• PROBLEM TO WORK ON
What follows is a listing. Return every line of it exactly.
--------
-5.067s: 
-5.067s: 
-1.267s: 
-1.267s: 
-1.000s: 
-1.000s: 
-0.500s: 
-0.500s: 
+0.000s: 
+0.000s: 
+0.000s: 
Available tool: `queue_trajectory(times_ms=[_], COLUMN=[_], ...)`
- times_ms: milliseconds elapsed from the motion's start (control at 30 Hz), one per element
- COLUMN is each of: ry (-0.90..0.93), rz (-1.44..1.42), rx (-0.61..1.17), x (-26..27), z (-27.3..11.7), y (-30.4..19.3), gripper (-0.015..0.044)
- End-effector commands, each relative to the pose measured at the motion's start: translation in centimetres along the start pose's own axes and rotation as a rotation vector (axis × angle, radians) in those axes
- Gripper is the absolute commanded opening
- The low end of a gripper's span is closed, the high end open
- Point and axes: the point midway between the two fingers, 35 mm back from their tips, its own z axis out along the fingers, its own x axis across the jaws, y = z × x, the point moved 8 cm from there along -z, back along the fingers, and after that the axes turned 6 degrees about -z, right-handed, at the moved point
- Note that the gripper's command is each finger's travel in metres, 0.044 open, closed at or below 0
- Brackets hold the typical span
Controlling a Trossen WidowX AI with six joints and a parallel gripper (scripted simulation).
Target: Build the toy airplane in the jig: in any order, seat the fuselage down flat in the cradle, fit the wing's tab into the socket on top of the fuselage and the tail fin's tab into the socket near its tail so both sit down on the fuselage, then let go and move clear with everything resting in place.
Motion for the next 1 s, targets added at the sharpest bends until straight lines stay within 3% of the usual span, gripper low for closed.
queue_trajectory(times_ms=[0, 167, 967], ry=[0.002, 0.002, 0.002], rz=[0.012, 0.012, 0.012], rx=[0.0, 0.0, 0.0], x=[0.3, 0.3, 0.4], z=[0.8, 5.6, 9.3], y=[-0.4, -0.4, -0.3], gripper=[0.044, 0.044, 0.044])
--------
• FINISHED TASK
-5.067s: 
-5.067s: 
-1.267s: 
-1.267s: 
-1.000s: 
-1.000s: 
-0.500s: 
-0.500s: 
+0.000s: 
+0.000s: 
+0.000s: 
Available tool: `queue_trajectory(times_ms=[_], COLUMN=[_], ...)`
- times_ms: milliseconds elapsed from the motion's start (control at 30 Hz), one per element
- COLUMN is each of: ry (-0.90..0.93), rz (-1.44..1.42), rx (-0.61..1.17), x (-26..27), z (-27.3..11.7), y (-30.4..19.3), gripper (-0.015..0.044)
- End-effector commands, each relative to the pose measured at the motion's start: translation in centimetres along the start pose's own axes and rotation as a rotation vector (axis × angle, radians) in those axes
- Gripper is the absolute commanded opening
- The low end of a gripper's span is closed, the high end open
- Point and axes: the point midway between the two fingers, 35 mm back from their tips, its own z axis out along the fingers, its own x axis across the jaws, y = z × x, the point moved 8 cm from there along -z, back along the fingers, and after that the axes turned 6 degrees about -z, right-handed, at the moved point
- Note that the gripper's command is each finger's travel in metres, 0.044 open, closed at or below 0
- Brackets hold the typical span
Controlling a Trossen WidowX AI with six joints and a parallel gripper (scripted simulation).
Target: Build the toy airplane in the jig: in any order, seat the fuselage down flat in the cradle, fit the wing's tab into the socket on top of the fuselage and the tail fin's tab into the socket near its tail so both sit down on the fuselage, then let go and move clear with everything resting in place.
Motion for the next 1 s, targets added at the sharpest bends until straight lines stay within 3% of the usual span, gripper low for closed.
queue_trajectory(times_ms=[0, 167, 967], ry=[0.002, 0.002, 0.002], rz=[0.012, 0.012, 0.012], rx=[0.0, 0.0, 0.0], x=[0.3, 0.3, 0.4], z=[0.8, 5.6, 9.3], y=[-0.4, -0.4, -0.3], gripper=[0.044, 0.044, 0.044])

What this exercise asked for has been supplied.